HDAC7, a member of the histone deacetylase family, is a "pseudodeacetylase" due to a mutation of a catalytic tyrosine, with its deacetylase-related activities attributed to scaffolding functions [6]. It can participate in multiple cellular pathophysiological processes by exerting deacetylation, and is involved in regulating gene transcription by compacting chromatin as histone deacetylases target histones [2]. HDAC7 is associated with various signaling pathways including β-catenin, PI3K/AKT/mTOR, IKK/NF-κB, and is crucial in processes like cell proliferation, metastasis, and immune responses [1,3,4,8].

In NSCLC, overexpression of HDAC7 promotes cell proliferation and metastasis by upregulating FGF18 via the β-catenin-FGF18 pathway, and deubiquitinase USP10 stabilizes HDAC7 [1]. In ESCC, HDAC7 forms a positive feedback loop with β-catenin and c-Myc to enhance cell growth, and USP10 maintains HDAC7 protein stability [3]. In ovarian cancer, HDAC7 promotes malignancy through the AKT/mTOR signaling pathway [4]. In choroidal melanoma, the HDAC7/c-Myc signaling pathway promotes cell proliferation and metastasis [5]. In glioblastoma, HDAC7 drives the tumor to a mesenchymal-like state via LGALS3-mediated crosstalk between cancer cells and macrophages [7]. In astrocytes, HDAC7 activates the IKK/NF-κB signaling pathway to regulate inflammation [8].

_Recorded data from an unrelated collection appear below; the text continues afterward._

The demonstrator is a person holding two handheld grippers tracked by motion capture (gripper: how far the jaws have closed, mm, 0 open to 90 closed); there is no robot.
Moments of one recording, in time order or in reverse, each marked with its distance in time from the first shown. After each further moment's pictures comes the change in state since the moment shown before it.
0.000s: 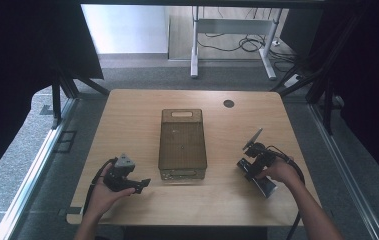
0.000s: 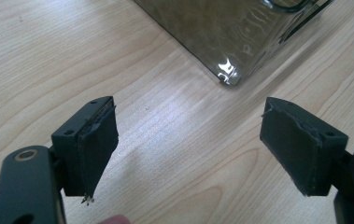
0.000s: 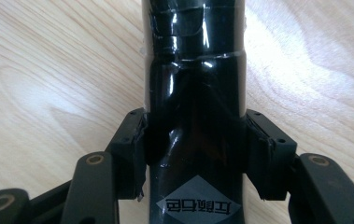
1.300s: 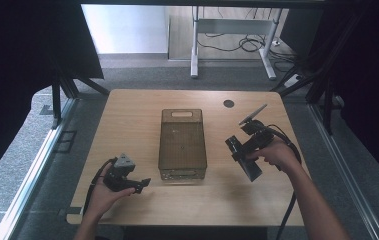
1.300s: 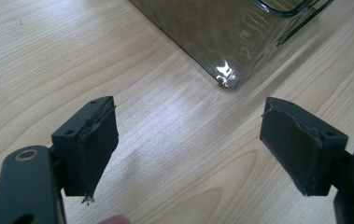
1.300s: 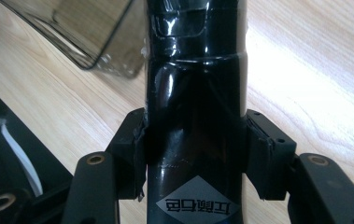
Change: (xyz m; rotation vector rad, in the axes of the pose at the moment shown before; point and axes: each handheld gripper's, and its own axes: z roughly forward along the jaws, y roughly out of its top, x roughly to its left) left arm 0.001 0.000 0.000 -0.004 -0.004 0.006; right arm 0.021 0.034 -0.078 -0.206 0.174 0.054
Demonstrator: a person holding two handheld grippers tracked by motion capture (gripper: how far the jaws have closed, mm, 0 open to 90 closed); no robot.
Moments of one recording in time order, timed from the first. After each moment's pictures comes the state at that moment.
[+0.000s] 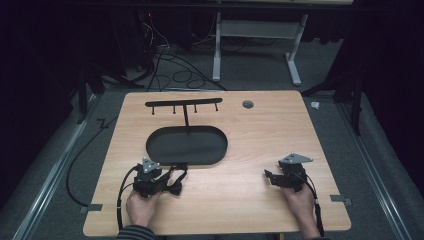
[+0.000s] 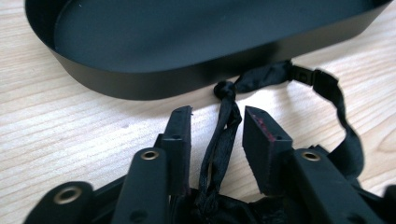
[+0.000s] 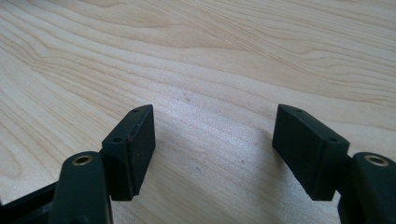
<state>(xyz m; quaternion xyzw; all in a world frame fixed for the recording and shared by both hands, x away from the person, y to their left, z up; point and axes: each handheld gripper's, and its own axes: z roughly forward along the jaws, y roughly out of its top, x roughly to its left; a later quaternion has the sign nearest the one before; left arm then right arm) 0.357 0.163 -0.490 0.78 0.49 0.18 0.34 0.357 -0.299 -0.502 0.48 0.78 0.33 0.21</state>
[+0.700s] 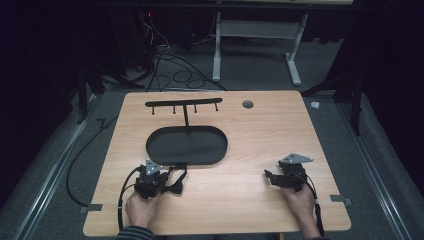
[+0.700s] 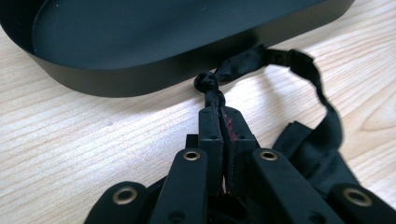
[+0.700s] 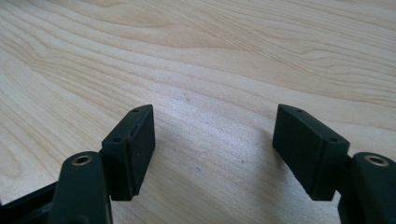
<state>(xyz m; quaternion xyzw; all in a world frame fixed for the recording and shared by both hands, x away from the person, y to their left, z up) 0.351 0.162 -0.485 0.80 0.46 0.17 0.34 0.357 -0.299 -0.502 0.48 0.79 0.33 0.21</state>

In conclusion, HDAC7 plays essential roles in multiple biological processes and is significantly involved in the development of various cancers and inflammation-related diseases. Studies using different models, though not specifically KO/CKO mouse models in the provided references, have revealed its functions in disease-associated pathways, highlighting its potential as a prognostic biomarker and therapeutic target in these disease areas.